Submit your comments.

How might we increase adoption of telehealth?

Context

Some experts predict that home will be the new center of healthcare delivery. A rise in remote healthcare technologies — from text and apps to virtual reality and voice assistants — and the expansion of telehealth services to nursing facilities and remote locations are evidence of this shift. Telehealth is growing — partly because it’s convenient, prevents hospital-acquired infections, and meets the needs of an aging population. And beyond delivery of care, virtual clinical trials create opportunities to increase engagement and improve the quality of data.   

However, adoption of telehealth has been a challenge for a number of reasons, including issues regarding quality of care, privacy and HIPAA compliance, physician training, inconsistent user experiences, individual state policies, reimbursement, and regulations.

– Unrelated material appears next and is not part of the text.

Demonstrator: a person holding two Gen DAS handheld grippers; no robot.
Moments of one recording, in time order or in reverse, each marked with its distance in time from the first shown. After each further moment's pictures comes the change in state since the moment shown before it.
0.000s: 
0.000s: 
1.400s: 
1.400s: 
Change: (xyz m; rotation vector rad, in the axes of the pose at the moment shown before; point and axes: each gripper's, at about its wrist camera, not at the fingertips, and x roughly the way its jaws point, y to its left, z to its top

In addition, some are concerned about the impact remote healthcare technologies will have on existing health disparities: People of color and those with low socioeconomic status already have less access to digital health information. Patients using telehealth technology need high-speed internet access, hardware, and familiarity with digital tools. It is critical to ensure that the increase in telehealth does not increase health disparities. 

But telehealth may have finally found its use case during the coronavirus pandemic. Remote healthcare options, including telehealth, have alleviated burdens on hospitals and reduced exposure during the coronavirus pandemic. To meet the demand, Medicare and private payers have expanded coverage for telehealth, and physician organizations are providing guidance for how doctors could transition to virtual care. The U.S. government has invested $200 million in telemedicine solutions and thanks to eased regulations, more than 1 million Medicare members received telehealth services in the week ending April 18, compared with only 11,000 the month before. Now is the time to invest in digital infrastructure, the creation of non-digital remote options, and updated regulations and industry practices so the United States can ensure safe and equitable access to remote health services.

Opportunities

Provide clear guidance and services for physicians 

  • Designate an authority — a government agency or a network/association — to define remote healthcare best practices and guidelines.
  • Increase non-digital remote care options, such as using non-emergency medical transportation programs, to either transport patients or allow for in-home, in-person patient visits.
  • Support physician telehealth licensing with improved public communication: Publicize licensing requirement changes and renewal dates; provide clear guidance regarding the types of remote healthcare models that require licenses.
  • Encourage states to join the interstate medical licensure compact, which offers physicians an expedited way to obtain licenses to practice in multiple states, limits additional licensing paperwork, and reduces costs for treating patients in other states.